Data excerpt –
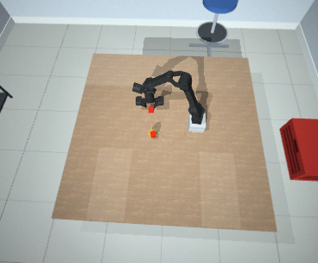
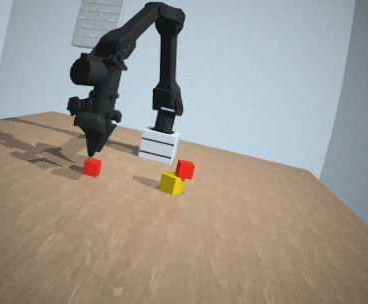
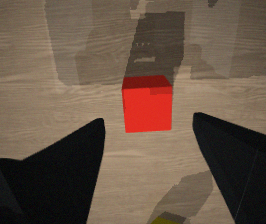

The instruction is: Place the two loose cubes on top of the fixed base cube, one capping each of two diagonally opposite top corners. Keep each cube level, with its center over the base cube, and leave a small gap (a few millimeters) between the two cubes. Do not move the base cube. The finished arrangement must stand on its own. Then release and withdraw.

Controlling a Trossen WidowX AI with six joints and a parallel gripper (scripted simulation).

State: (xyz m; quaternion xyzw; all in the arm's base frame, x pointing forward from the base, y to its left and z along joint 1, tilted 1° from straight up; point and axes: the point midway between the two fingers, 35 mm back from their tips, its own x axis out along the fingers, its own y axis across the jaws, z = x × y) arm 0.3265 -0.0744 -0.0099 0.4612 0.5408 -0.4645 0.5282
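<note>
The yellow cube lies 50 mm behind my gripper tip, 190 mm to the left of it and 30 mm below it.
</note>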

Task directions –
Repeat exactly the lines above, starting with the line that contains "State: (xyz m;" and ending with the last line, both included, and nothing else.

Final answer –
State: (xyz m; quaternion xyzw; all in the arm's base frame, x pointing forward from the base, y to its left and z along joint 1, tilted 1° from straight up; point and axes: the point midway between the two fingers, 35 mm back from their tips, its own x axis out along the fingers, its own y axis across the jaws, z = x × y) arm 0.3265 -0.0744 -0.0099 0.4612 0.5408 -0.4645 0.5282
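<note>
The yellow cube lies 50 mm behind my gripper tip, 190 mm to the left of it and 30 mm below it.
</note>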

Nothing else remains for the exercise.